Exercise description
Repeat the listing in full, exactly as it stands.

Available data

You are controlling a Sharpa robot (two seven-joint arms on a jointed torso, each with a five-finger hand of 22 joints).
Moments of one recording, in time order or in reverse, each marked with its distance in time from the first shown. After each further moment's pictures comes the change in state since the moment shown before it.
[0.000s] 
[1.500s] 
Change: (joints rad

Output below
You are controlling a Sharpa robot (two seven-joint arms on a jointed torso, each with a five-finger hand of 22 joints).
Moments of one recording, in time order or in reverse, each marked with its distance in time from the first shown. After each further moment's pictures comes the change in state since the moment shown before it.
[0.000s] 
[1.500s] 
Change: (joints rad

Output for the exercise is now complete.